The answer must consist of every line in the data below that holds the word "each".

#### Supplied data ####

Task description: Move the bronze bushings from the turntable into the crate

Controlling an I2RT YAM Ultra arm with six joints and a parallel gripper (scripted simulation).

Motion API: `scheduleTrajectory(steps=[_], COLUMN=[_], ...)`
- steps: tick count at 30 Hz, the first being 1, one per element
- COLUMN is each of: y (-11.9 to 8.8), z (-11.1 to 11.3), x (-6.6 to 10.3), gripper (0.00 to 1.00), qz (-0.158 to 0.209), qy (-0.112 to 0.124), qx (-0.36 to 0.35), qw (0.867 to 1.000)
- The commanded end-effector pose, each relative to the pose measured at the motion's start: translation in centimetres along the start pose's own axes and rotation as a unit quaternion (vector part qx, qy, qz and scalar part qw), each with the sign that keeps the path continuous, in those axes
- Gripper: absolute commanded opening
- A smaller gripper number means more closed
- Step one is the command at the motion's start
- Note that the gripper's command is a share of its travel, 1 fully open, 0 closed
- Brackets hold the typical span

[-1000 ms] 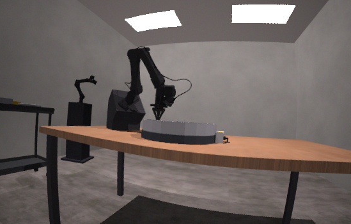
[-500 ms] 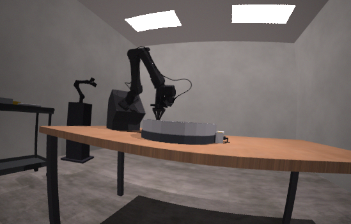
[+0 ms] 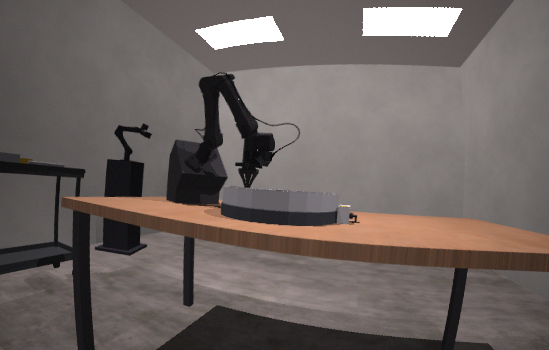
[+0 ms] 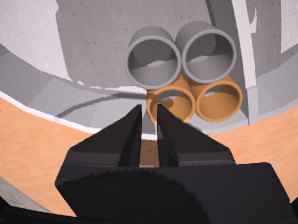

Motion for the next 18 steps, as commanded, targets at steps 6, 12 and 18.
scheduleTrajectory(steps=[6, 12, 18], y=[0.2, 0.5, 0.5], z=[-0.1, -0.2, -0.2], x=[0.1, 0.3, 0.3], gripper=[0.13, 0.13, 0.13], qz=[-0.010, -0.017, -0.016], qy=[0.005, 0.006, 0.005], qx=[-0.004, -0.008, -0.007], qw=[1.000, 1.000, 1.000])
Point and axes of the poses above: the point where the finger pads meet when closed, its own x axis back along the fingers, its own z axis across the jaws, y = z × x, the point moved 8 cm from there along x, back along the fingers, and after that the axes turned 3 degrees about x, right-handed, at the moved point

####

• _Answer box_:
- COLUMN is each of: y (-11.9 to 8.8), z (-11.1 to 11.3), x (-6.6 to 10.3), gripper (0.00 to 1.00), qz (-0.158 to 0.209), qy (-0.112 to 0.124), qx (-0.36 to 0.35), qw (0.867 to 1.000)
- The commanded end-effector pose, each relative to the pose measured at the motion's start: translation in centimetres along the start pose's own axes and rotation as a unit quaternion (vector part qx, qy, qz and scalar part qw), each with the sign that keeps the path continuous, in those axes

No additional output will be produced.